Look how white everything is, how quiet, how snowed-in.
I am learning peacefulness, lying by myself quietly
As the light lies on these white walls, this bed, these hands.
I am nobody; I have nothing to do with explosions.
I have given my name and my day-clothes up to the nurses
And my history to the anesthetist and my body to surgeons.
They have propped my head between the pillow and the sheet-cuff
Like an eye between two white lids that will not shut.
Stupid pupil, it has to take everything in.
The nurses pass and pass, they are no trouble,
They pass the way gulls pass inland in their white caps,
Doing things with their hands, one just the same as another,
So it is impossible to tell how many there are.
My body is a pebble to them, they tend it as water
Tends to the pebbles it must run over, smoothing them gently.
They bring me numbness in their bright needles, they bring me sleep.
Now I have lost myself I am sick of baggage——
My patent leather overnight case like a black pillbox,
My husband and child smiling out of the family photo;
Their smiles catch onto my skin, little smiling hooks.
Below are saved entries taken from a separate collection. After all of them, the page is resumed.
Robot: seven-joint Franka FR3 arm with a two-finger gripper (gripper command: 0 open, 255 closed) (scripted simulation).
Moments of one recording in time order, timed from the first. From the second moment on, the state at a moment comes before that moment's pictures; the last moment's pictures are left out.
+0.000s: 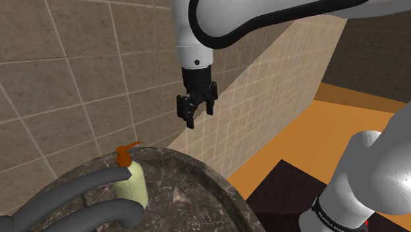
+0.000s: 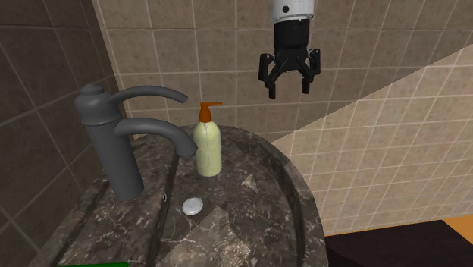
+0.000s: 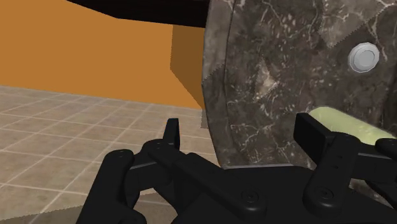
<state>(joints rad) 0.15 -0.22 0.34 -2.05 0.05 1.72 0.32</state>
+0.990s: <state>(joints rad) 0.31 0.30 0.47 -1.52 -0.12 1.73 0.52</state>
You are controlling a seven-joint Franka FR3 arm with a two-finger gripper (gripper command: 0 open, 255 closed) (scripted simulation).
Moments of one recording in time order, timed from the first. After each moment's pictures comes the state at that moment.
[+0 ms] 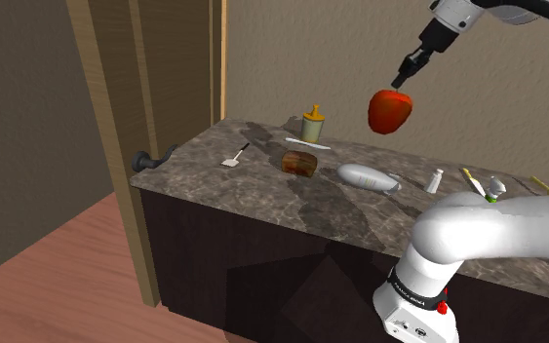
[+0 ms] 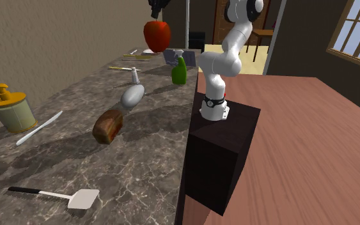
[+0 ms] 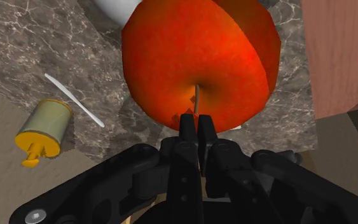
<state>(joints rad) -0.22 -0.94 -0.29 -2.15 -0.11 1.65 -0.38</state>
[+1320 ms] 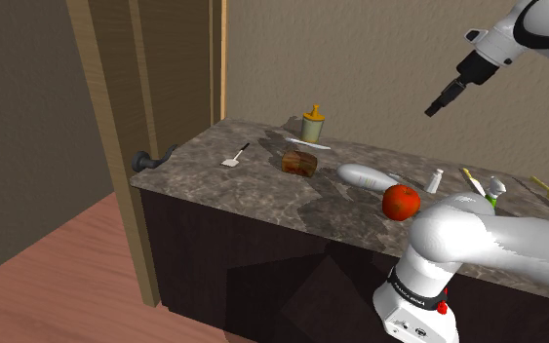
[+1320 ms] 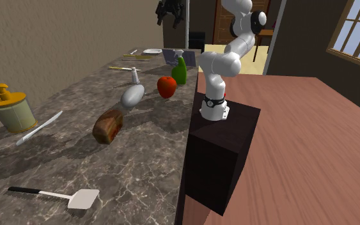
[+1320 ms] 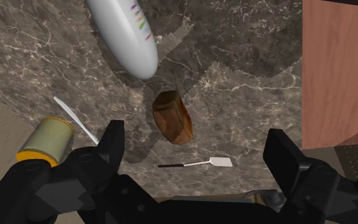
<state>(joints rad) -0.28 -1.24 -0.40 -2.36 -0.26 1.58 -0.60</state>
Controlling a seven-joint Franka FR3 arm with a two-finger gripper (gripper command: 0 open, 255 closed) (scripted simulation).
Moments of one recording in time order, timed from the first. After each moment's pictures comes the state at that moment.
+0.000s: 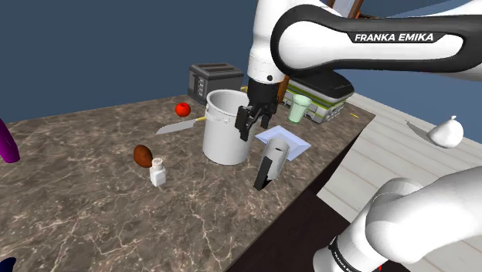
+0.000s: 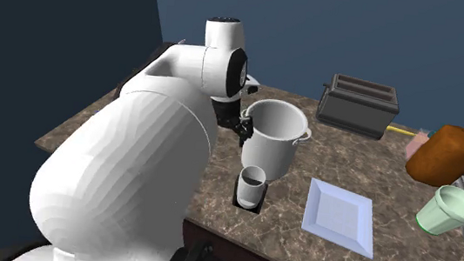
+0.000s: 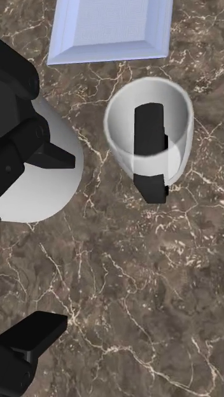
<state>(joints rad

I have let things slip, a thirty-year-old cargo boat
stubbornly hanging on to my name and address.
They have swabbed me clear of my loving associations.
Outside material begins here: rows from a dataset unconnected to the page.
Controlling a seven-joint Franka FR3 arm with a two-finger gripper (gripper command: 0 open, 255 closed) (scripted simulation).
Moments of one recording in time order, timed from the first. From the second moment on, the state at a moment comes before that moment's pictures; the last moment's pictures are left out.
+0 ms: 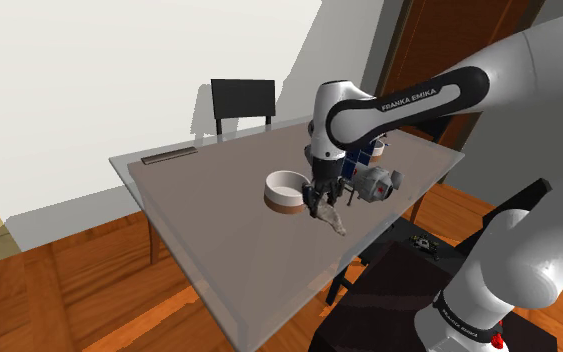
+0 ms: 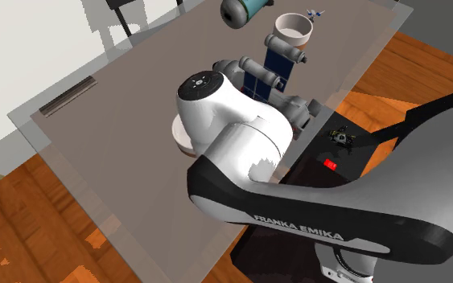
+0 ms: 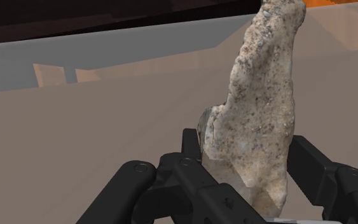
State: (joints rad) arm 0.03 -0.24 0.15 -2.42 0.15 2.00 0.34
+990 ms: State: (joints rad) arm -0.05 0.14 0.08 -1.94 0.06 1.89 0.24
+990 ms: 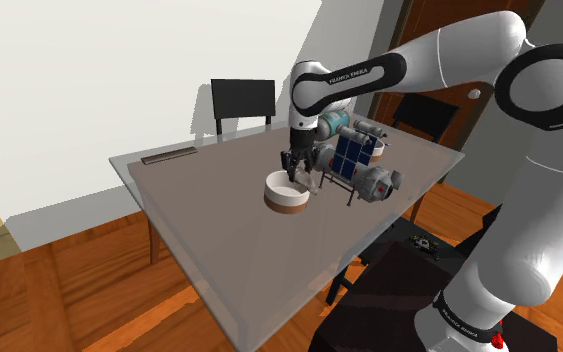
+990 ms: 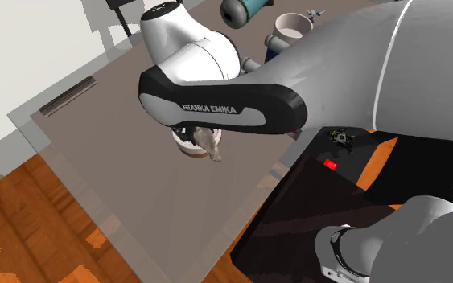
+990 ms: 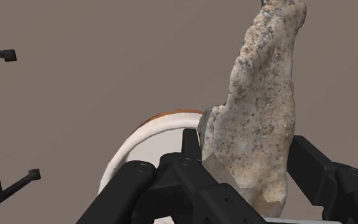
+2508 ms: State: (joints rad) arm -0.08 0.47 0.05 -1.63 0.04 1.91 0.19
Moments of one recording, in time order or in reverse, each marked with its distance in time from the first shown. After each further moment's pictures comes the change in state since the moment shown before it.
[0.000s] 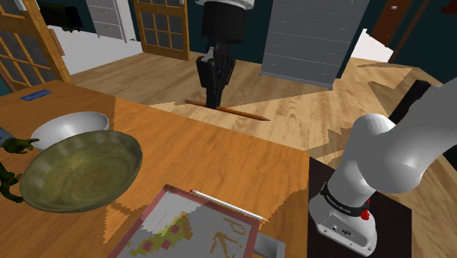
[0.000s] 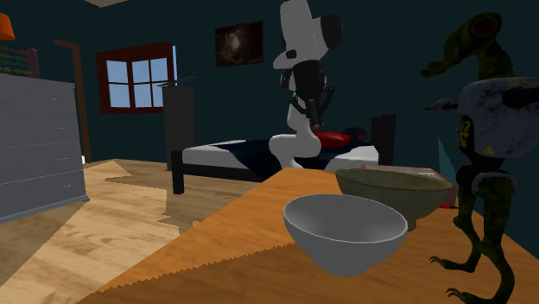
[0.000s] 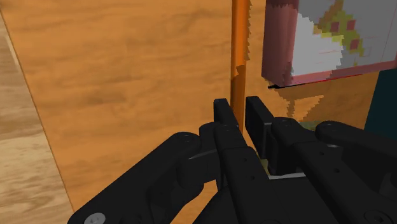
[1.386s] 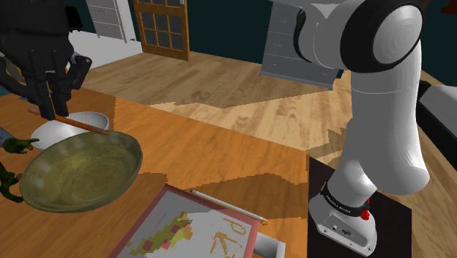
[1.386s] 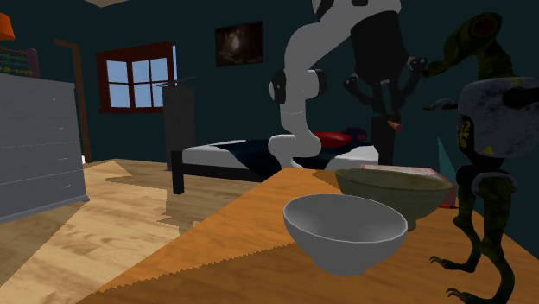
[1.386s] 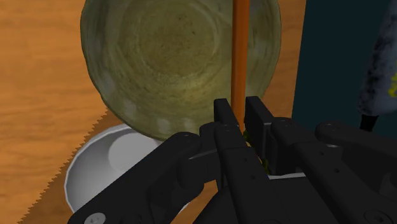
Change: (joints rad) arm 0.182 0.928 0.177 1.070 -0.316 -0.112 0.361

Scared and bare on the green plastic-pillowed trolley
I watched my teaset, my bureaus of linen, my books
Sink out of sight, and the water went over my head.
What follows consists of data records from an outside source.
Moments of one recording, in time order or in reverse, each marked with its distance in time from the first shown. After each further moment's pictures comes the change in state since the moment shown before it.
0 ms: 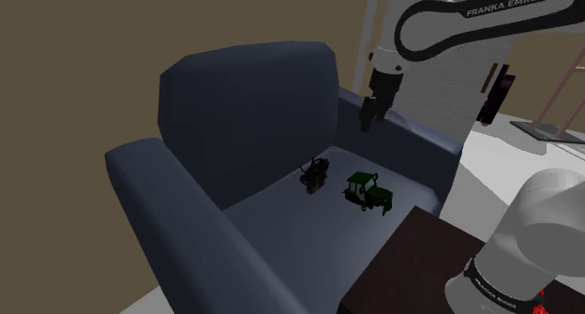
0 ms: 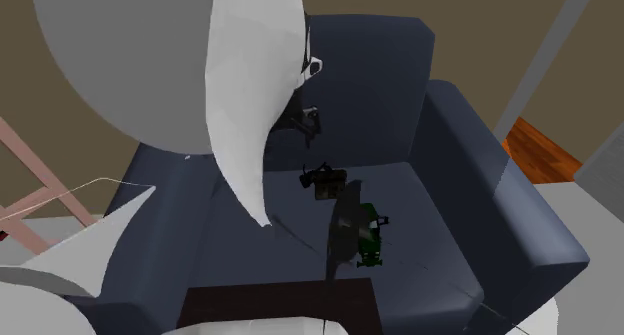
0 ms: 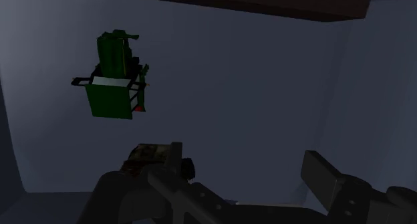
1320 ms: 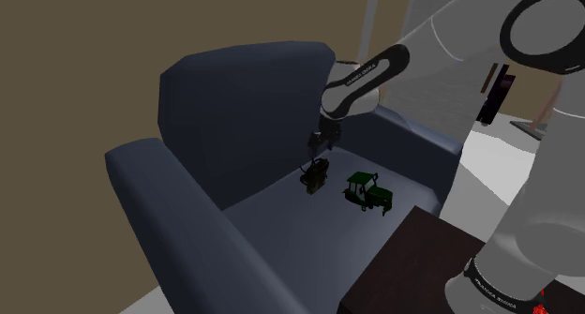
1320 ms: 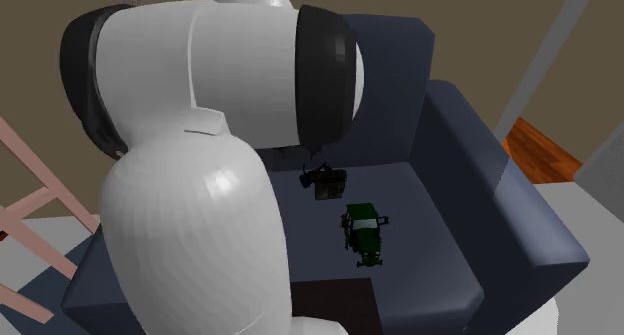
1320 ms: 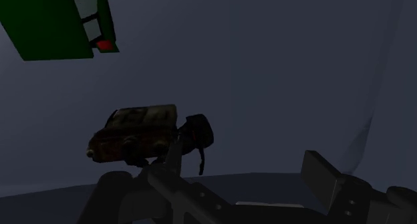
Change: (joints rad) arm 0.003 0.715 -0.038 0.239 0.174 0.533 -0.031
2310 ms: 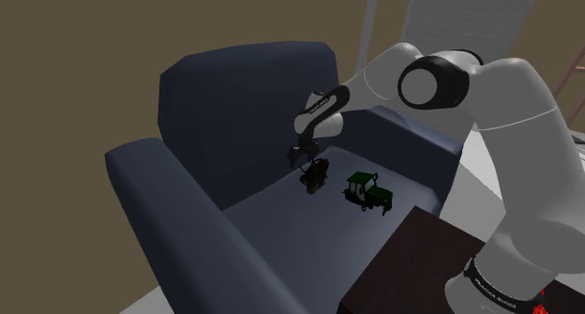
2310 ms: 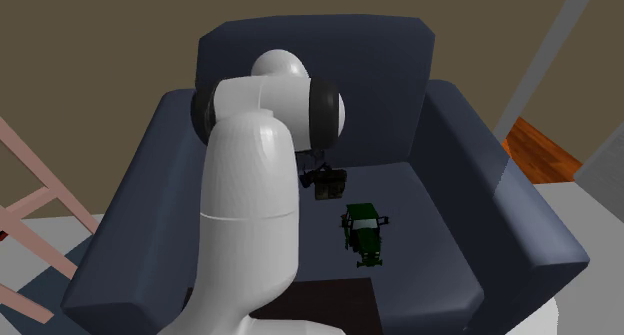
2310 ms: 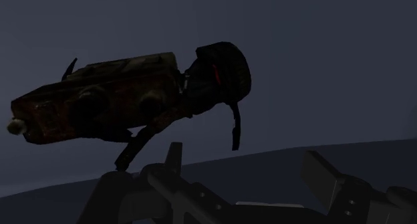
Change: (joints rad) arm -0.069 0.531 0.049 0.465 0.127 0.098 -0.034
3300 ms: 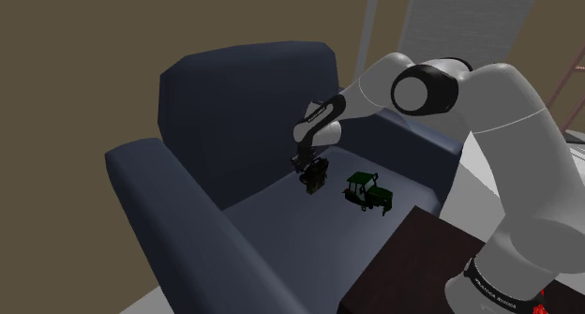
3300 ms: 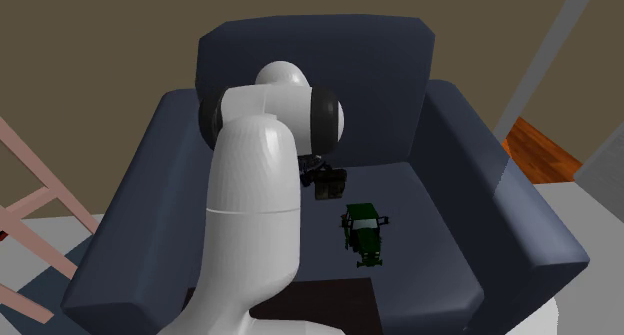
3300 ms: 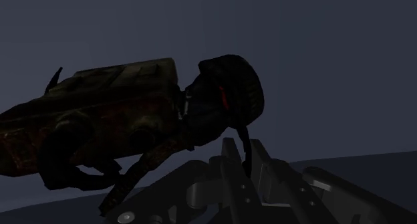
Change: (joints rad) arm -0.008 0.067 0.013 0.016 0.012 0.052 -0.013
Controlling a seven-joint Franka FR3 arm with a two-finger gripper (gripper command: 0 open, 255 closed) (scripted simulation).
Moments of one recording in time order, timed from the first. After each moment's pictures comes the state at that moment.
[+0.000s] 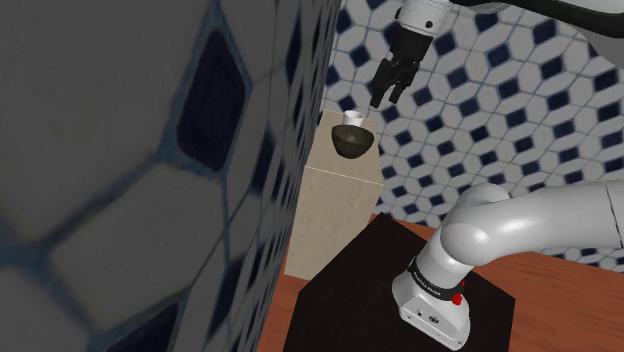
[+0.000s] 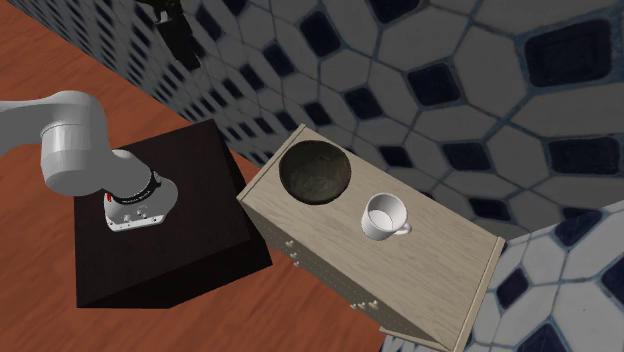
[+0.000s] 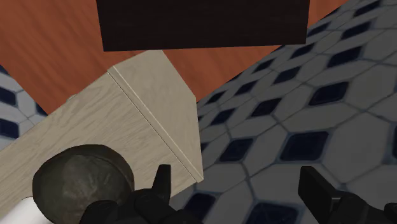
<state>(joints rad) -0.02 -0.81 -0.02 -2.26 0.01 1.53 0.02</state>
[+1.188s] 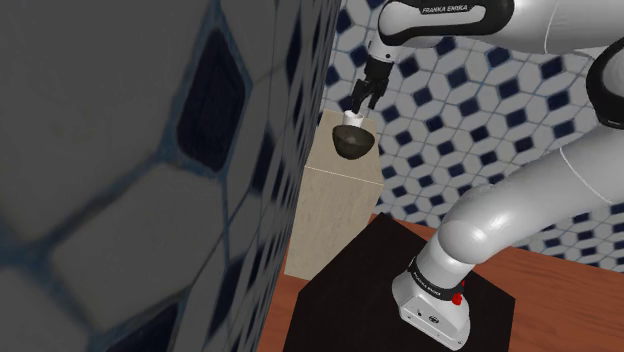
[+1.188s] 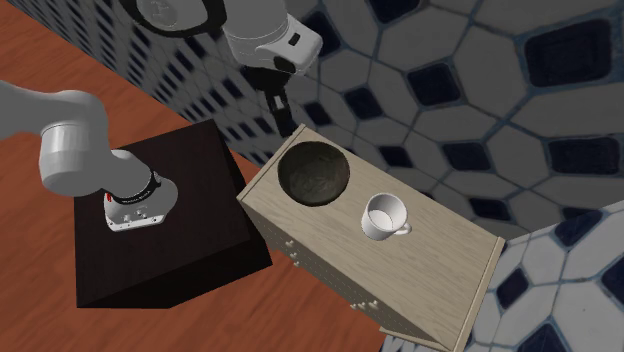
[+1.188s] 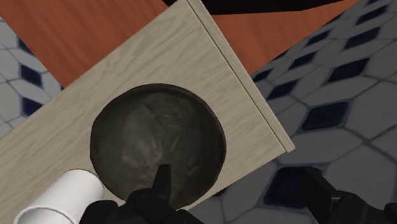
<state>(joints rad) -0.08 -0.41 -0.24 -2.19 -0.09 1.85 -0.21</state>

I am a nun now, I have never been so pure.
I didn’t want any flowers, I only wanted
To lie with my hands turned up and be utterly empty.
How free it is, you have no idea how free——
The peacefulness is so big it dazes you,
And it asks nothing, a name tag, a few trinkets.
It is what the dead close on, finally; I imagine them
Shutting their mouths on it, like a Communion tablet.
The tulips are too red in the first place, they hurt me.
Even through the gift paper I could hear them breathe
Lightly, through their white swaddlings, like an awful baby.
Their redness talks to my wound, it corresponds.
They are subtle : they seem to float, though they weigh me down,
Upsetting me with their sudden tongues and their color,
A dozen red lead sinkers round my neck.
Nobody watched me before, now I am watched.
The tulips turn to me, and the window behind me
Where once a day the light slowly widens and slowly thins,
And I see myself, flat, ridiculous, a cut-paper shadow
Between the eye of the sun and the eyes of the tulips,
And I have no face, I have wanted to efface myself.
The vivid tulips eat my oxygen.
Before they came the air was calm enough,
Coming and going, breath by breath, without any fuss.
Then the tulips filled it up like a loud noise.
Now the air snags and eddies round them the way a river
Snags and eddies round a sunken rust-red engine.
They concentrate my attention, that was happy
Playing and resting without committing itself.
The walls, also, seem to be warming themselves.
The tulips should be behind bars like dangerous animals;
They are opening like the mouth of some great African cat,
And I am aware of my heart: it opens and closes
Its bowl of red blooms out of sheer love of me.
The water I taste is warm and salt, like the sea,
And comes from a country far away as health.